The visit with the plastic surgeon went well and they were able to remove the stitches.  They really did a number on my neck this time and I don't think having the stitches in for three weeks did me any favors.  The stitches came out easy enough and other than it taking an hour longer than it should have, the visit was uneventful.
From the medical center, we raced out to the Memorial City office to meet with my ENT surgeon.  This was our first visit to this office and it took some time to find it, but we made it and the entire visit didn't take too long.  Overall, the visit was good.  I got to talk with the surgeon and her PA, both of which I have known for too long now.  My surgeon reiterated how good she feels about the outcome of the surgery and the results of the pathology that we got back recently.  She always likes to give me warnings that I usually just shrug off but this time she actually chuckled a little and said "you aren't going to listen to me at all, are you?" as she gave me some of her guidelines on what I should and should not eat.  She talked a little about me being near water and I held my hand to my upper chest and said I would only get in the water that deep, to which she held her hand at her knee and recommended that I not get in deeper than that.  Somewhere in between is probably where I will end up, although I don't have to worry about that for a while.  I found out also that the voice prosthesis is not a done deal yet.  They need to see in the next CT scan results what the inside of my neck actually looks like and where everything is in order to know if they can punch the hole or not.  The problem is my pectoral flap that they moved and stretched in this procedure and it's location relative to the spot where they will have to punch the hole between my trachea and esophagus.  If it is in the way, I might not be able to have the prosthesis, but we will have to wait and see.  My official followup plan is to have a CT scan roughly 8 weeks out from surgery.  That will be the new baseline and will tell them more about the TEP procedure that I can hopefully have.  After the baseline CT, I will have a CT every 3 months to look for new tumor growth or trouble spots.  Other than that, it is just rest and recover.  

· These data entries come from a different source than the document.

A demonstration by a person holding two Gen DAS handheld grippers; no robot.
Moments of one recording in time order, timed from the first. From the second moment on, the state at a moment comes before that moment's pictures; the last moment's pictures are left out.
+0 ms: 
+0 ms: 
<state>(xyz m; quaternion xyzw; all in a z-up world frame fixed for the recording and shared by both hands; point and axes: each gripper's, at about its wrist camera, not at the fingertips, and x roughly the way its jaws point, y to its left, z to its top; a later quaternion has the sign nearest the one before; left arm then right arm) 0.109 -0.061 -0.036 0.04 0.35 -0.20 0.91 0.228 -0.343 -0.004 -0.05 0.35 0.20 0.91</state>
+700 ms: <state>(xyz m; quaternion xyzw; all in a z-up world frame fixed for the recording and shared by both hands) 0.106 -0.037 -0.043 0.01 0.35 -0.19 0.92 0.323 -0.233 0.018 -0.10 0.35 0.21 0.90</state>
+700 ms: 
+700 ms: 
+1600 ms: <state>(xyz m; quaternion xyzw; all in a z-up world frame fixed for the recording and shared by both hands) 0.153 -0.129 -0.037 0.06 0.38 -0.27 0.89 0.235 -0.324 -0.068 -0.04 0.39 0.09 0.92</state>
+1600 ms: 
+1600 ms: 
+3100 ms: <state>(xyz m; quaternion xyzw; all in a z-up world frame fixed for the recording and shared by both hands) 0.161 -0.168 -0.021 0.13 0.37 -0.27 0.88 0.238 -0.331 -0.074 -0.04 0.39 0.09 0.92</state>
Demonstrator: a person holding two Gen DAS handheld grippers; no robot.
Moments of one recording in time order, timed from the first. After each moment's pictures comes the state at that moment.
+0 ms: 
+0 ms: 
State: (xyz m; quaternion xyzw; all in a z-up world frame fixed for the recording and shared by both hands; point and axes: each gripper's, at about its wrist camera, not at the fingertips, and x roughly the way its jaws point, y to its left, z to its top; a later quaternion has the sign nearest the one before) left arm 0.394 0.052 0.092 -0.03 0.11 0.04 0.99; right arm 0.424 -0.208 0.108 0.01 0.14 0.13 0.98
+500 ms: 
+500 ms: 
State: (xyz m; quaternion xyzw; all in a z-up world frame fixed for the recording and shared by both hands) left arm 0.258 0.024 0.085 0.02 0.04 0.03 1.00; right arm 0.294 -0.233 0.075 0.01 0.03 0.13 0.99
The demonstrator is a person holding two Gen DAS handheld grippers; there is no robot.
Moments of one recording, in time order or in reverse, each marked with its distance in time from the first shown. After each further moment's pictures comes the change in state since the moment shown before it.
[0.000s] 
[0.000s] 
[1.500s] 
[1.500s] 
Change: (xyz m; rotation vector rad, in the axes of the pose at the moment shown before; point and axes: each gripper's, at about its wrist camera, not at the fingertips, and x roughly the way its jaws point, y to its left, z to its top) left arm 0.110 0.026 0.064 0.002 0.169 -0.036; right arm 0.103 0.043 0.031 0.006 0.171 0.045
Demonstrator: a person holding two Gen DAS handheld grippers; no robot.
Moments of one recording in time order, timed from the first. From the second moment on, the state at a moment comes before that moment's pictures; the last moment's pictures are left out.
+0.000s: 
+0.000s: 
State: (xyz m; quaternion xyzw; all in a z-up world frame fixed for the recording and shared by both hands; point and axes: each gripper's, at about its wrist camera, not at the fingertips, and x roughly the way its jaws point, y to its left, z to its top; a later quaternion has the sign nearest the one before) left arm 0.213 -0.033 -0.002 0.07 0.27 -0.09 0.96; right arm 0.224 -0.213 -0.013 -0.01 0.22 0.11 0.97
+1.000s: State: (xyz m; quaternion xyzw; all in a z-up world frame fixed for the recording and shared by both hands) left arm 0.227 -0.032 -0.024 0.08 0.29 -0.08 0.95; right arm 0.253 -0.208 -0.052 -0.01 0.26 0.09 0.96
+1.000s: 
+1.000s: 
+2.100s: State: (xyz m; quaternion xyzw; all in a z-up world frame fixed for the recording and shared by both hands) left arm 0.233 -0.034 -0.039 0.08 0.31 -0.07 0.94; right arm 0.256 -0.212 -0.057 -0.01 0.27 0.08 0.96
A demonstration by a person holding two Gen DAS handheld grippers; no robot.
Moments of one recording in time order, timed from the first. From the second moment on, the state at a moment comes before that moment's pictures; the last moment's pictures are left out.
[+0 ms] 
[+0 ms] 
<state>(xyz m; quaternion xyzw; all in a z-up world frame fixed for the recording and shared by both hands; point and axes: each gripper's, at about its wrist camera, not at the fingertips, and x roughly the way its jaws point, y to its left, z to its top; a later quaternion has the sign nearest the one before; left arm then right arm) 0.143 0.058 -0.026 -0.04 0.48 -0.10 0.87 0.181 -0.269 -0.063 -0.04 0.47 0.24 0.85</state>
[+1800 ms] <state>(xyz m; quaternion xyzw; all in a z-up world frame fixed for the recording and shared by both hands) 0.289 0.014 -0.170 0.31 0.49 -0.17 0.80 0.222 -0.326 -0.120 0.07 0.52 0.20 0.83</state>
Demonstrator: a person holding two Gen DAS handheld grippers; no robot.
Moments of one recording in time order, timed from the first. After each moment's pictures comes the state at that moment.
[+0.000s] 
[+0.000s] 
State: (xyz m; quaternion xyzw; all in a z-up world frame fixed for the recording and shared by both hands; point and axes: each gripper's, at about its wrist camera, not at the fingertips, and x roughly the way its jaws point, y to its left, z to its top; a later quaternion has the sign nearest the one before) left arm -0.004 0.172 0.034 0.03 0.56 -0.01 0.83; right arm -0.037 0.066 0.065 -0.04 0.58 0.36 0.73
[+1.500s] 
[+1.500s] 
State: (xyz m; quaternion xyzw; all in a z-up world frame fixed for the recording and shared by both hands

Still trying to get used to my inability to speak.  I get frustrated very easily.  Very, very easily.  I hate the electrolarynx, but I guess I need to get some practice with it.  I am reading a lot about esophageal speech, but it appears to be tough to master and take a long time to get good at.  There are options, but nothing will happen overnight.  I need to start doing some physical therapy and learn to massage out the fluid that builds up on the right side of my neck, but I am still just focusing on resting and getting used to my new life.  That seems to be enough right now.

1 comment:

  1. "Dumb neck breather" is making me laugh way harder than it should.